Swimming in Illinois

It is again 100 degrees here in California, and I wish I had a lake I could jump into tonight.

It’s really a miracle I like to swim at all.  I was a skinny little girl and didn’t have an ounce of fat to hold me up in the water.   We took swimming lessons at our little lake in Illinois.  It was a private lake and there were few houses at the time, but I was so shy that even knowing all the kids in the swimming lesson class, it was torture for me to be in an organized group instead of just splashing around in the water having fun.   It was essential, of course, but I hated it nevertheless.   Especially when it was an overcast day – we’d all stand there shivering with our lips turning blue. That didn’t happen too often, but I remember it very clearly.   Blue lips!   At any rate I learned how to swim in spite of it all, and was glad when I didn’t have to go on.  Of course there were kids with big shoulders and long arms and they were the stars, and the teacher’s favorites and they thought they were hot stuff and went on to life saving and all that.   My only goal was to be allowed to swim out to the raft, where all the fun happened.

You could jump off the raft and if you held your legs straight and went down like a bullet you could sink down a foot into the muddy bottom.   It’s amazing what kids will do without a second thought – I cannot possibly imagine having the nerve now to allow my legs to go into that mush.  Again, I can remember the feel of it and we’d come up laughing and bragging, eyes big, about how far down our feet went.  Gives me shivers to think about it really.   Ewwww.

I never did learn to dive off the diving board though.  They taught us to dive by sitting us on the end of the pier, put out hands over our heads and stuck our head between our legs and then we “dove” in – more like falling in head first.  Eventually this progressed to supposedly the same movement standing up.  I more often belly flopped.  I am very happy jumping into water thank you very much, and I always holds my nose when I do.

One day as a teenager I got the idea to swim across the lake.  It is probably a distance of half a mile, but I had never done it before, so it was probably a bit foolish to try, even if my shoulders were a little bigger and I had developed…um…floating devices.   My favorite swimming stroke to this day is the elementary backstroke, which involves a froggy kick and sweeping your arms up the side of your body as if you are taking off your shirt, then making a “T” and bringing your arms back down to your sides, a lovely graceful movement that is easy and makes you glide across the surface.   The elementary backstroke was taught to us as a “resting” stroke and indeed, it works every time, even in the near drowning situation in Hawaii a couple of years ago. 

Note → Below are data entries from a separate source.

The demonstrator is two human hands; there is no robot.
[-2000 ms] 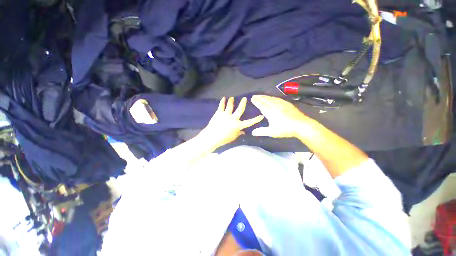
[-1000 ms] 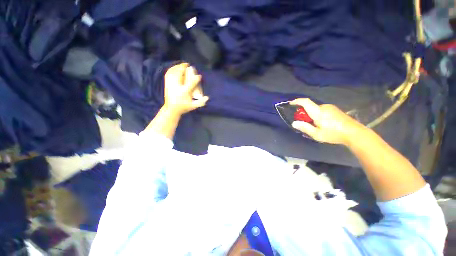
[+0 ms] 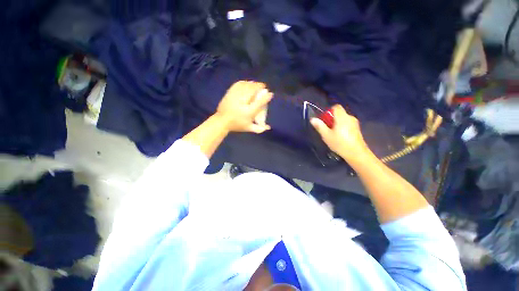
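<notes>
The navy garment (image 3: pixel 207 85) lies along the table in front of me, its edges hard to tell from the dark cloth around it. My right hand (image 3: pixel 340 132) is closed on the steam iron (image 3: pixel 325 117), whose pale-edged tip points up and left beside the navy cloth. My left hand (image 3: pixel 244 107) rests on the garment to the left of the iron, fingers bent around a small off-white block (image 3: pixel 261 116), partly hidden by the fingers.
A navy heap (image 3: pixel 336 40) with white labels lies behind the work. The tan hose (image 3: pixel 424 133) runs from the iron to the right and has a knot. The dark table (image 3: pixel 273 159) borders my body. Pale floor (image 3: pixel 122 156) shows at left.
Since two seconds ago my right hand has taken hold of the iron and my left hand the off-white block. In the last second the view has shifted and the iron's tip has turned upward, closer to my left hand.
</notes>
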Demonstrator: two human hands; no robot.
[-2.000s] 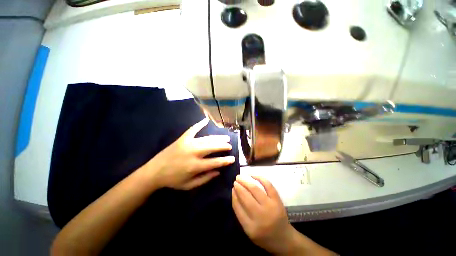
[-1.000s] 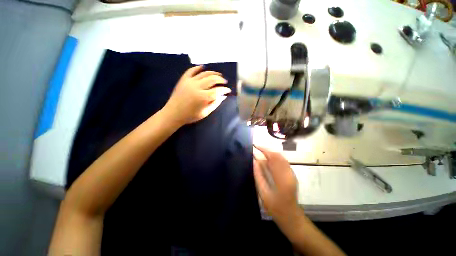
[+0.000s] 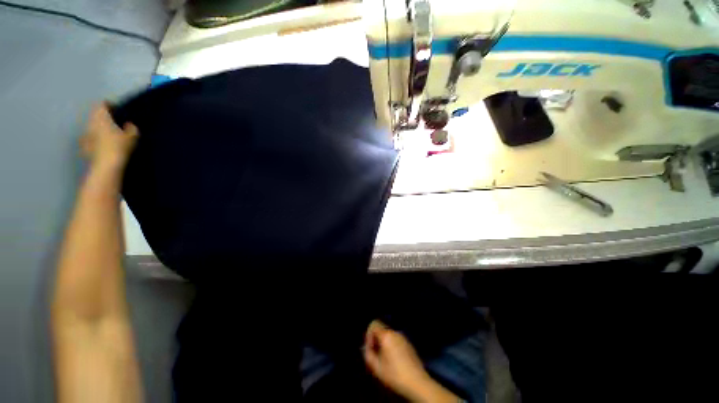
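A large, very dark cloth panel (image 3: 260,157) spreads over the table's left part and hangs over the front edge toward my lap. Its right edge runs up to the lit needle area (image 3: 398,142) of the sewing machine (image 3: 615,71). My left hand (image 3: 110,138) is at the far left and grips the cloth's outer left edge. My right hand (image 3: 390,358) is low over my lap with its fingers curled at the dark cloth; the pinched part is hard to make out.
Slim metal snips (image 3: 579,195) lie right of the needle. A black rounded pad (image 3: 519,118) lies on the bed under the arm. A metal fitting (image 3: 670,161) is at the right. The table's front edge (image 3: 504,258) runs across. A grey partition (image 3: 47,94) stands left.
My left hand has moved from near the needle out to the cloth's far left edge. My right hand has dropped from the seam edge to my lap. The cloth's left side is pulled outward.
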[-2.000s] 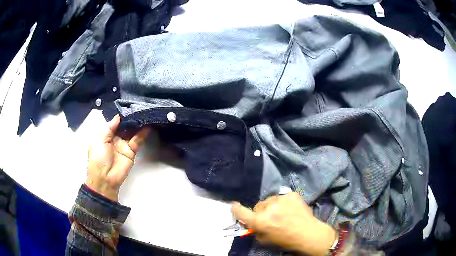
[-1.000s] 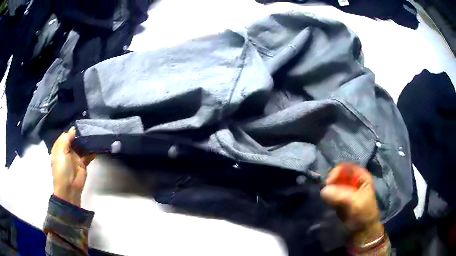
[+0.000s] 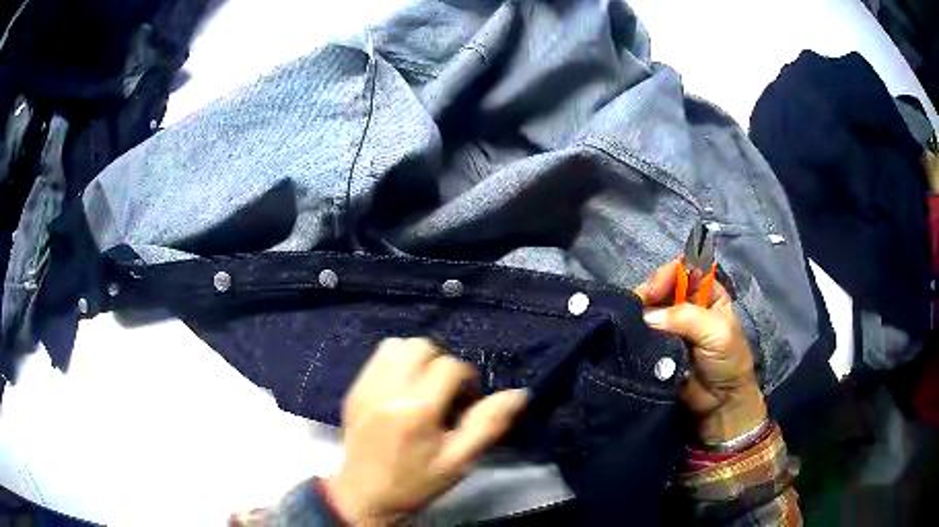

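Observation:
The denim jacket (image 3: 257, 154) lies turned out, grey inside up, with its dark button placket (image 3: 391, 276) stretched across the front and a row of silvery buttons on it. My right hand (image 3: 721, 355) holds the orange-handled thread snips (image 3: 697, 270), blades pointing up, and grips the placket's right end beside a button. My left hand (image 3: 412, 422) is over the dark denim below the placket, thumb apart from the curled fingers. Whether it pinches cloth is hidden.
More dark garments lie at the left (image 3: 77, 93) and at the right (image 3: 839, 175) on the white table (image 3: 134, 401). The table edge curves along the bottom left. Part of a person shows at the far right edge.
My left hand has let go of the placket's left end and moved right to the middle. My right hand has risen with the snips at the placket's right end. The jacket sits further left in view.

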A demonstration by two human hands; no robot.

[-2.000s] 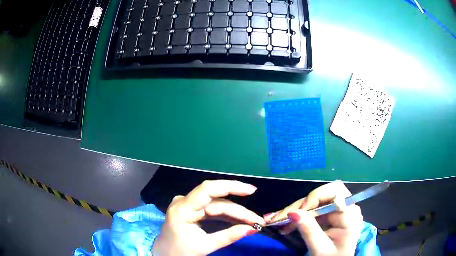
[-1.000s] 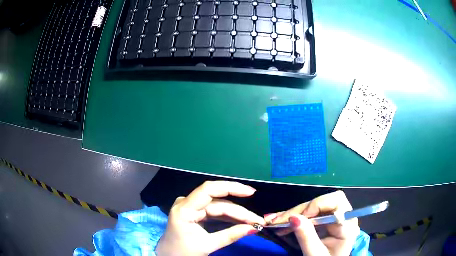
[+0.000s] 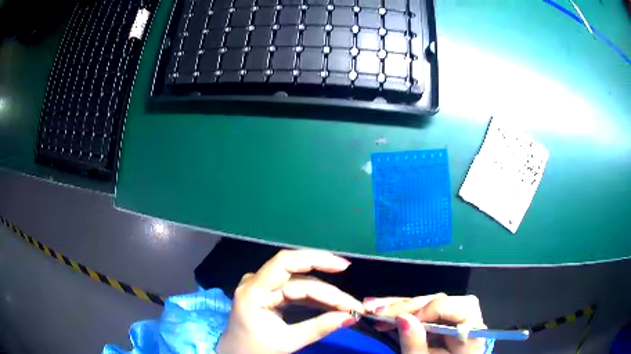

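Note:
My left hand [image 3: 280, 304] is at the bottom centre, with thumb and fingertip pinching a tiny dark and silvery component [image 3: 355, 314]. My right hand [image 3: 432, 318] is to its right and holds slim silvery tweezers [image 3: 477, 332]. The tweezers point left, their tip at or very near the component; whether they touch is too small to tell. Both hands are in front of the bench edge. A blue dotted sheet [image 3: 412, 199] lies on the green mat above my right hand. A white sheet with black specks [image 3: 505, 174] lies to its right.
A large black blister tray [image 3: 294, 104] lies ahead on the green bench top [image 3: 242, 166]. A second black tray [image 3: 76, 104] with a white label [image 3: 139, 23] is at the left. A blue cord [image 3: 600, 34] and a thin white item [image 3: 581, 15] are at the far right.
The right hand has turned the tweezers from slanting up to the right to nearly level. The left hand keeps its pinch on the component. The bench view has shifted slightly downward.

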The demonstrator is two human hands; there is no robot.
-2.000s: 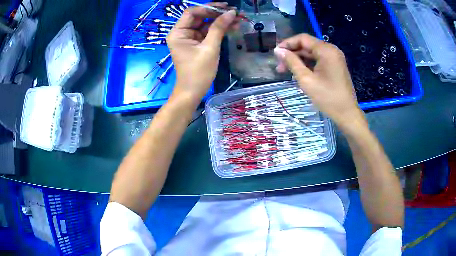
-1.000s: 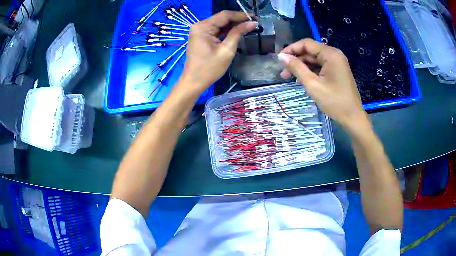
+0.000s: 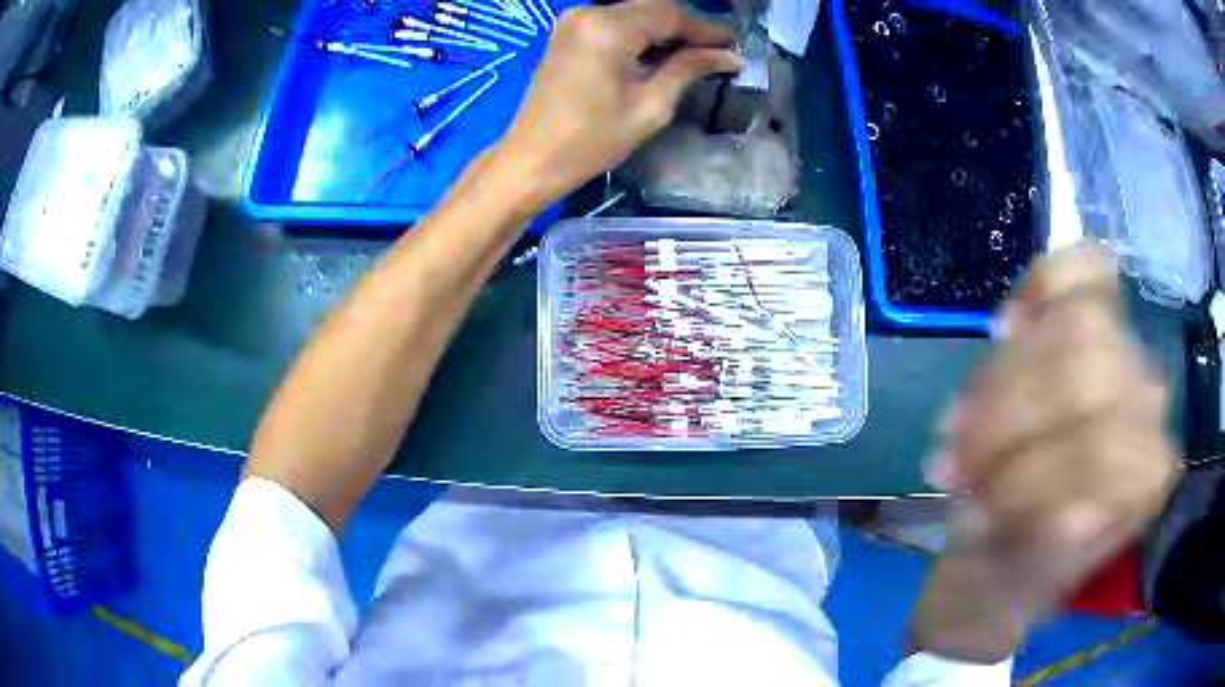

So I started off across the lake.  I still remember that day, too, with great fondness.  I was all by myself in the middle of the lake, crawling, breast stroking and elementary backstroking my way across the lake.  It remains one of the favorite moments of my life.  Totally alone, no noise but my own breathing, the gentle slap of the water against my face, the sense of power and courage that emerged from my always-sort-of-scared self.  I was blessed that day, in the middle of that lake. 

That is where I return when I lap swim now.  I forget that I am looking at cement and smelling chlorine.  I only see the trees awaiting me on the opposite shore, the gentle green-blue waves with a glint of sunlight on each one, the earthy smell of the lake water calming me.  I only hear my breathing, the sloosh of the water, my body gliding along effortlessly.  (I took a lesson before I began lap swimming from a local instructor, and he told me I should be feeling like I am swimming downhill, then I know I am doing it correctly, and also “this isn’t the Olympics, Mary – slow down, enjoy yourself.”) This is why I am ecstatic that my gym has a pool that is opening within the next week.  Sometimes I have to actually stop myself from continuing lest I not be able to move the next day, because I get into such a hypnotic state.   

When I am feeling down, a walk at the reservoir, a yoga class, Zumba, and God knows the treadmill just won’t cut it.  I want nothing more than to get into the pool and let my imagination take me back to the little green lake under the Illinois sky, and I swim back and forth, back and forth, and before you know it the water has swept away the tearful tension in my eyes and my blues are left behind in the water as I climb out and face life on land again.